Boron-Modified Titanium Alloys: Part One
It might seem impossible to improve upon the impressive properties of modern titanium alloys, but the addition of a common element can multiply at least one property, stiffness, by a factor of five.
What’s more, it might also reduce production costs. The secret is in boron’s unique behavior when combined with different phases of titanium.
Since the introduction of titanium and titanium alloys in the early 1950s, these metals have become backbone materials for the aerospace, energy, and chemical industries.
Titanium alloys are among the most important of advanced materials, due to their excellent properties, such as low mass density, which is approximately 60% of the value of common steels, high resistance to oxidation, lightness, stiffness, high specific modulus and creep resistance. Titanium alloys are characterized by their superlative mechanical properties, good resistance to corrosion in many different aggressive environments, good resistance to wear, fatigue and creep resistance, good biocompatibility and high Strength at relatively high temperatures, low Young’s modulus (similar to that of human bone). As mentioned above, titanium alloys are employed in many applications: in aerospace, automotive industries, chemical industries and many biomedical applications used to fabricate surgical tools and dental implants. The increasing demand for titanium alloys in world production, the refinement of the processes and the new techniques developed have allowed a reduction of the production costs and better fulfillment of the demand.
Small additions of boron to conventional titanium alloys have been found to produce significant changes to the microstructures and associated properties. Grain refinement and improved strength and stiffness are first order effects, which lead to possibilities for developing novel and affordable processing methodologies and to enhance performance over conventional titanium alloys.
The Ti-B Material System
Boron is completely soluble in the liquid phase of titanium, but is essentially insoluble in the solid titanium phase (high temperature beta or room temperature alpha). The relative insolubility of boron in solid titanium eliminates the embrittlement problem commonly caused by other interstitial elements such as hydrogen, carbon, or oxygen.

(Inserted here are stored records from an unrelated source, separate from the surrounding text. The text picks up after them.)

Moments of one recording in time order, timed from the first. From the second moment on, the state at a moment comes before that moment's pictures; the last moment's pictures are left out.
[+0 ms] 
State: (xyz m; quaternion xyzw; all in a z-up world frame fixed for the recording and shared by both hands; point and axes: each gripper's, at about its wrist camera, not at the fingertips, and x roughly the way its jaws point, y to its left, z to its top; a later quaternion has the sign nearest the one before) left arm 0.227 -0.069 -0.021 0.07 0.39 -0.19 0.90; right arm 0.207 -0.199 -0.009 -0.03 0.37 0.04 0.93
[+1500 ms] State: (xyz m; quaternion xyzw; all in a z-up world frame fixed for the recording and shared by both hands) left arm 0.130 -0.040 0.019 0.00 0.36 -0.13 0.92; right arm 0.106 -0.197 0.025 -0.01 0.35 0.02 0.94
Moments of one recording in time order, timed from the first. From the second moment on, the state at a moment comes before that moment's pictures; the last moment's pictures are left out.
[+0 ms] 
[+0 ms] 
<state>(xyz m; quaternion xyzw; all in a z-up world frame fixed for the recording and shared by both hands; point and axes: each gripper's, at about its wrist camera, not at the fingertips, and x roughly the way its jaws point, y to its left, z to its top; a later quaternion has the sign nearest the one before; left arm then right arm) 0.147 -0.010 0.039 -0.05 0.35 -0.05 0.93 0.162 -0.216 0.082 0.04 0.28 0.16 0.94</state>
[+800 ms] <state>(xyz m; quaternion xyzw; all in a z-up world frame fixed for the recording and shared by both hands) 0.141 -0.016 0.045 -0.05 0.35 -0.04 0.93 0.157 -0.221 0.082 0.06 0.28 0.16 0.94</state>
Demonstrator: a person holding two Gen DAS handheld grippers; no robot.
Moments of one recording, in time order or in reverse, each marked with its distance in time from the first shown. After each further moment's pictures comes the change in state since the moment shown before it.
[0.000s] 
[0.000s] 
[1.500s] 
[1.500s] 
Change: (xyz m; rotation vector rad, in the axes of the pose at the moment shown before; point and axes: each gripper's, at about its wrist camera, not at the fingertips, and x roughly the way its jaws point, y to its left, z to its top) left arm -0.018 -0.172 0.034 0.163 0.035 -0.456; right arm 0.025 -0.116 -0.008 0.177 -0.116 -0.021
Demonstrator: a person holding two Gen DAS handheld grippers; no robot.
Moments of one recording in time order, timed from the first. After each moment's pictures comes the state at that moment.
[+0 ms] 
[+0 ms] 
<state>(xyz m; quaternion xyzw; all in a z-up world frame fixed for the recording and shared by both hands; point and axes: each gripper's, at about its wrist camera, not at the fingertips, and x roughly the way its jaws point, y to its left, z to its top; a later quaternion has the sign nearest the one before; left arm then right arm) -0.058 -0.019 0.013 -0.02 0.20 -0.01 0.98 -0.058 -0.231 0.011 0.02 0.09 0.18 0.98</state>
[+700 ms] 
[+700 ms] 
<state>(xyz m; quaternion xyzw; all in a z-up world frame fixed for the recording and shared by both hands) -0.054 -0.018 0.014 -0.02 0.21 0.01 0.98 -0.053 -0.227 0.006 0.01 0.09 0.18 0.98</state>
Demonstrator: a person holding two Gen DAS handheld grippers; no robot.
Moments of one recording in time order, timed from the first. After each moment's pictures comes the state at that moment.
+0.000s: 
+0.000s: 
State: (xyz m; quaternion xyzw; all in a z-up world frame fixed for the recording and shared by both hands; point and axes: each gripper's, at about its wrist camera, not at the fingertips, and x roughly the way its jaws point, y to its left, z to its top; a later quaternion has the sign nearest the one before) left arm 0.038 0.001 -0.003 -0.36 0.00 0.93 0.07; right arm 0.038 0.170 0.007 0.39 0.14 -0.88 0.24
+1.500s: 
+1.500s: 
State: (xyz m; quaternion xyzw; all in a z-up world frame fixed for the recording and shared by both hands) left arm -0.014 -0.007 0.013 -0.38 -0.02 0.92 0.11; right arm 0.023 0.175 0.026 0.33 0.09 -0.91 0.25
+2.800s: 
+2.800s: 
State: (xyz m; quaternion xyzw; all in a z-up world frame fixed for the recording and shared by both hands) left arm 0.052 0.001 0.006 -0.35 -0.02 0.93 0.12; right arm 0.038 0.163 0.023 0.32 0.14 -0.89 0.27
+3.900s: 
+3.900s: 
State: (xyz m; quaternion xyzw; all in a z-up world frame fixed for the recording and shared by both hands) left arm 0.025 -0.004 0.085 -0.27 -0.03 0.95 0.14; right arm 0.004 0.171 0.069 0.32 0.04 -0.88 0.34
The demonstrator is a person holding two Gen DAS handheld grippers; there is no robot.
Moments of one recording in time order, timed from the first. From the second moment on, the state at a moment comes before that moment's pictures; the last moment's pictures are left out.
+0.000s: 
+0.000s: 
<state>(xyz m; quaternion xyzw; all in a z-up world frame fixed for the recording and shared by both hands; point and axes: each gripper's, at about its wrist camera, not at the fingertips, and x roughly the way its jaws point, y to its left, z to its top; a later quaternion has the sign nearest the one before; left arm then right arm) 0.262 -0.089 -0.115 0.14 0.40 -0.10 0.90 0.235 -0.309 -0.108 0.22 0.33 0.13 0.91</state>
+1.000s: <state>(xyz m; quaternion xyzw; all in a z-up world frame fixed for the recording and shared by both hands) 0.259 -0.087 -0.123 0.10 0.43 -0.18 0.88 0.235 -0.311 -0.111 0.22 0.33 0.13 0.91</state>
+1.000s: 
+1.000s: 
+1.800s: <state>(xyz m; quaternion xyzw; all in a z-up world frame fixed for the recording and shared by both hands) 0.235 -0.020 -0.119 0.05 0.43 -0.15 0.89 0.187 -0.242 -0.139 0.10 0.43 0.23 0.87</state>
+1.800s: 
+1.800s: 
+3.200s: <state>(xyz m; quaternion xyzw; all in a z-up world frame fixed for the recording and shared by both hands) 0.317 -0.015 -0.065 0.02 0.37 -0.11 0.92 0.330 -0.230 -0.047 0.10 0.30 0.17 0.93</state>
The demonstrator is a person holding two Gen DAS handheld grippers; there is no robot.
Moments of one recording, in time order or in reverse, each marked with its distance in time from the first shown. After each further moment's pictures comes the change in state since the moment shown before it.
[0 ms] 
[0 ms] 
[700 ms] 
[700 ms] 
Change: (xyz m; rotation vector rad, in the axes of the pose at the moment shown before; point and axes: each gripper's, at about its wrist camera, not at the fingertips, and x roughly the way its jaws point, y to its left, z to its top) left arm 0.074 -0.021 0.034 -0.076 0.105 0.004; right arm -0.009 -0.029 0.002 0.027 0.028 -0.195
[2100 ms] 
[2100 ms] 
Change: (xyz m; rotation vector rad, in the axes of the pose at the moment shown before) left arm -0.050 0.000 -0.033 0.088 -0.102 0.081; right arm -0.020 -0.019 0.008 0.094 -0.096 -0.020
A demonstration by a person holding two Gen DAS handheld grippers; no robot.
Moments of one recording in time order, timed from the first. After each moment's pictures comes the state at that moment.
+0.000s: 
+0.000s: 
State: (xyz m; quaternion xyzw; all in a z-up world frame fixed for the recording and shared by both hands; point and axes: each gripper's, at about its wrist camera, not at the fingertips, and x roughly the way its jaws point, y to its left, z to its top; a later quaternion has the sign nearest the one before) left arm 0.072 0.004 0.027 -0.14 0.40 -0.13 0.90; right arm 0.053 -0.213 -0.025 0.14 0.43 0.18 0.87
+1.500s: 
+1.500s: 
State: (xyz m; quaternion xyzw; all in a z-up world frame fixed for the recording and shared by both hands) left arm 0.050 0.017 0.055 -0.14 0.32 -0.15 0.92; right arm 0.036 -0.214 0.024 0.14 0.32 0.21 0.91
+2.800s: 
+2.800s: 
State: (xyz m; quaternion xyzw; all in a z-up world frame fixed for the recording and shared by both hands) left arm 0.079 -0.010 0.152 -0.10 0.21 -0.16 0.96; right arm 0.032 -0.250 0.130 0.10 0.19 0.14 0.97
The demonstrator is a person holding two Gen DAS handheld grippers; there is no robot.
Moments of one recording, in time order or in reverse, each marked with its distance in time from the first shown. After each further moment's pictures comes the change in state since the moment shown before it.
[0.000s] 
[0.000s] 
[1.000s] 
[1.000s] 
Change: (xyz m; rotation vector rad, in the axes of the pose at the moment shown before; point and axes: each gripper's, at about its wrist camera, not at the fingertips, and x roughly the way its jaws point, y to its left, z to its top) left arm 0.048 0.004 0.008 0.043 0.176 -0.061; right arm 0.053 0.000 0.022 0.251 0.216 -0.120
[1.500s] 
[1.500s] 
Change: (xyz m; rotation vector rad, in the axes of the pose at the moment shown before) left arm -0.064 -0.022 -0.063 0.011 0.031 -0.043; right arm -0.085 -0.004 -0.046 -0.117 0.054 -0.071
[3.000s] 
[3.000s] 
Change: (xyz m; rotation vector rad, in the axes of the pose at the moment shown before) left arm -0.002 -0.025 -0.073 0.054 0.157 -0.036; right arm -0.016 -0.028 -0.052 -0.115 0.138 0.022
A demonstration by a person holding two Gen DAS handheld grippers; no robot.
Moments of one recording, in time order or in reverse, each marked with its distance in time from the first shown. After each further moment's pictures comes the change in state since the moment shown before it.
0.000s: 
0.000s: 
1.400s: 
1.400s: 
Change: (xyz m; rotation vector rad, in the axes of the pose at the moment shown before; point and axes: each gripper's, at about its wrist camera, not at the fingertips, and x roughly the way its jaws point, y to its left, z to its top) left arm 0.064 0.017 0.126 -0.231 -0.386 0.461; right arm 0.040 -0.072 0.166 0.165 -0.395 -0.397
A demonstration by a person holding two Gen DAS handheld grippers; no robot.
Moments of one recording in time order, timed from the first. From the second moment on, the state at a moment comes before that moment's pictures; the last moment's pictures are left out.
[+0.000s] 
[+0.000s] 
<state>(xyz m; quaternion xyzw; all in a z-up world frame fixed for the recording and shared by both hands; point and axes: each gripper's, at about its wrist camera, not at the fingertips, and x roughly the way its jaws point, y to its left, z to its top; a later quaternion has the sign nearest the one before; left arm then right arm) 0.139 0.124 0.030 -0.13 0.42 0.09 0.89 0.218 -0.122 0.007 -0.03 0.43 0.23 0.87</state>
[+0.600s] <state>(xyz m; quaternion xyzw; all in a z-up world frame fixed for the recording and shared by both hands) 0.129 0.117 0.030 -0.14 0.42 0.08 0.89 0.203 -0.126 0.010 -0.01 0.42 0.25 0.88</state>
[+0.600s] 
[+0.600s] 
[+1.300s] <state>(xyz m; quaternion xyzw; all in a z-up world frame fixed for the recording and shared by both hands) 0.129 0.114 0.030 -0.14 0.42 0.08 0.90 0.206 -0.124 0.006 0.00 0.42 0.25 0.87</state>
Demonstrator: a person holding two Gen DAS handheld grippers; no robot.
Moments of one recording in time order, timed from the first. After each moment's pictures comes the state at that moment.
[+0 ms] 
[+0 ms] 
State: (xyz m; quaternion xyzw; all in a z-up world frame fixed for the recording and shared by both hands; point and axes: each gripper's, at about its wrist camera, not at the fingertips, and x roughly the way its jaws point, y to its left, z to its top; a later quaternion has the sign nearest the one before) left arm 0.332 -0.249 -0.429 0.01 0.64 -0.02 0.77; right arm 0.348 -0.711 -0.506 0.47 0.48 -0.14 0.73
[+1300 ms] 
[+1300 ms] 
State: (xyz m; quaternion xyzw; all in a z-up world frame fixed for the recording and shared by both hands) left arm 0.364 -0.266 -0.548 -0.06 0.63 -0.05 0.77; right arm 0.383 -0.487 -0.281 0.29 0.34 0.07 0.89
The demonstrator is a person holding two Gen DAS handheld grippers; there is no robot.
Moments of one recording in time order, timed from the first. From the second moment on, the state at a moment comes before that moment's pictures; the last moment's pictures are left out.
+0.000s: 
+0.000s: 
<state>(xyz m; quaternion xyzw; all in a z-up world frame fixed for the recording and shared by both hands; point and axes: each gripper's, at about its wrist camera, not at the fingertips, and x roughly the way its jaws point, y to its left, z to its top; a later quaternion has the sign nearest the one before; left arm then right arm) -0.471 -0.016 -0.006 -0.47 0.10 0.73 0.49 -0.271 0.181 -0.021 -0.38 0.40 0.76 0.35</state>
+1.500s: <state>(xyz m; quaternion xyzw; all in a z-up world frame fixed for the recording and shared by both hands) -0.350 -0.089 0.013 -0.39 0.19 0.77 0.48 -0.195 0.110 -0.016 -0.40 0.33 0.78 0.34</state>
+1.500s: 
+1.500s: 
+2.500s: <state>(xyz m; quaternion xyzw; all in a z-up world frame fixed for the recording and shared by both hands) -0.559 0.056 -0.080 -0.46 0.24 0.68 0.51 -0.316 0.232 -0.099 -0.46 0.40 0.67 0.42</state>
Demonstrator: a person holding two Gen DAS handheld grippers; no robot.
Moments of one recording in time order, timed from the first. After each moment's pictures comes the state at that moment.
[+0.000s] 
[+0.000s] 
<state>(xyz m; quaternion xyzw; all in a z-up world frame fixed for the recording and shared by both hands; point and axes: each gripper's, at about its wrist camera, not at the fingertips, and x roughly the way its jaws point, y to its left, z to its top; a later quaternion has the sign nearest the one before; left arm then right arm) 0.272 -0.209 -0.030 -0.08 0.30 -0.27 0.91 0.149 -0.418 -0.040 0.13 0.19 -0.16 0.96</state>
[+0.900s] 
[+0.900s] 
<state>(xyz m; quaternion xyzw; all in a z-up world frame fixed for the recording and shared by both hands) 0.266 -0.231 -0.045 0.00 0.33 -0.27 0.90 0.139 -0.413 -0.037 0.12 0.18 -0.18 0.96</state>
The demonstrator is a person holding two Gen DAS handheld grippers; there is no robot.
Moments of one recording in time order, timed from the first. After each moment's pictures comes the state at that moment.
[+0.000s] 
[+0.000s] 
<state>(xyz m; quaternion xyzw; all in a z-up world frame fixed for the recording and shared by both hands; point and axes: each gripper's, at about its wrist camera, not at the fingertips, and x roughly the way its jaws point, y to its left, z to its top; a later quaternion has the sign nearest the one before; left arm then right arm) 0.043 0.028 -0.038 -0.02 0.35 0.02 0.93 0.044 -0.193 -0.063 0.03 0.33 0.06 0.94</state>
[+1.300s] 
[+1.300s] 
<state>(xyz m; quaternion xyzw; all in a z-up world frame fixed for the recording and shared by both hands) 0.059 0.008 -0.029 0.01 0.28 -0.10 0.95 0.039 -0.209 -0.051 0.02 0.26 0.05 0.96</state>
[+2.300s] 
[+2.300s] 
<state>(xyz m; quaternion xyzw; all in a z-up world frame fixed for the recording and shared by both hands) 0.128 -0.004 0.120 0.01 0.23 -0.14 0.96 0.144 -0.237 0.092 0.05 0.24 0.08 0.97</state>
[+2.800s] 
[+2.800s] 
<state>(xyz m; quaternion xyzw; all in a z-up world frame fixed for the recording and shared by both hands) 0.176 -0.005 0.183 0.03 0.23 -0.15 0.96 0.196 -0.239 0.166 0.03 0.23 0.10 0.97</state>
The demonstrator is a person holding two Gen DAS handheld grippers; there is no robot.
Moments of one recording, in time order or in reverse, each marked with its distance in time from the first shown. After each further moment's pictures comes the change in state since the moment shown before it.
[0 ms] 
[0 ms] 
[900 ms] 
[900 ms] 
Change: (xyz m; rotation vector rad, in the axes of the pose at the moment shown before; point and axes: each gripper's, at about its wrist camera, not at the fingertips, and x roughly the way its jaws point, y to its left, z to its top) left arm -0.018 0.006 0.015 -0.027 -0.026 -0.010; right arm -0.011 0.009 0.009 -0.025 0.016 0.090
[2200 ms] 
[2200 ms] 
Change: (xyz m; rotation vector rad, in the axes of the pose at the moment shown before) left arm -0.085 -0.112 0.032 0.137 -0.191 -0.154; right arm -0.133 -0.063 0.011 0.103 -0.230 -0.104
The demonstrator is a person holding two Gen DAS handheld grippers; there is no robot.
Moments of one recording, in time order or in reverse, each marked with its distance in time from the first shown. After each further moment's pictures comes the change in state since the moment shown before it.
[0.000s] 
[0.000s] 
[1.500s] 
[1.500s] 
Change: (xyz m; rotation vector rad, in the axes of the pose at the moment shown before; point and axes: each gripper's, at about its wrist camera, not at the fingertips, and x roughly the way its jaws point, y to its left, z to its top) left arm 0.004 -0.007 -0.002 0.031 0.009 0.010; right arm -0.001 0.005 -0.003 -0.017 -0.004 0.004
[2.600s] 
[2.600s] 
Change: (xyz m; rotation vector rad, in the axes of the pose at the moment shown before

The titanium-rich end of the binary Ti-B phase diagram is shown in Figure 1.
Figure 1: Titanium-rich section of the binary Ti-B phase diagram.
The boron added to titanium precipitates in the form of an intermetallic TiB phase for additions below about 14 wt%. (40 at.%). TiB forms via the eutectic reaction L—>β+TiB, with a binary eutectic composition of 2 wt% B. The TiB phase offers unique advantages. The density of TiB is comparable to that of titanium, but the stiffness is about five times higher. Therefore, the TiB phase provides significant increases in strength and stiffness without increasing density. TiB also has excellent crystallographic compatibility with titanium, providing atomically sharp interfaces and chemical compatibility. The coefficient of thermal expansion of TiB is comparable to that of titanium, which eliminates residual stresses at the interfaces.
The crystal structure of TiB is orthorhombic, and particles grow as short whiskers about one micron in diameter and ten microns long that are efficient strengtheners below the eutectic limit (1.55 wt.%B for the most widely used titanium alloy Ti-6Al-4V). Hypoeutectic alloys have microstructures, processing, and property combinations similar to alloys without boron. Therefore, Ti-B materials can be considered as boron-modified titanium alloys at boron levels below the eutectic limit.
Figure 2: Several different processing routes are available to produce Ti-B alloys and various techniques can fabricate product forms.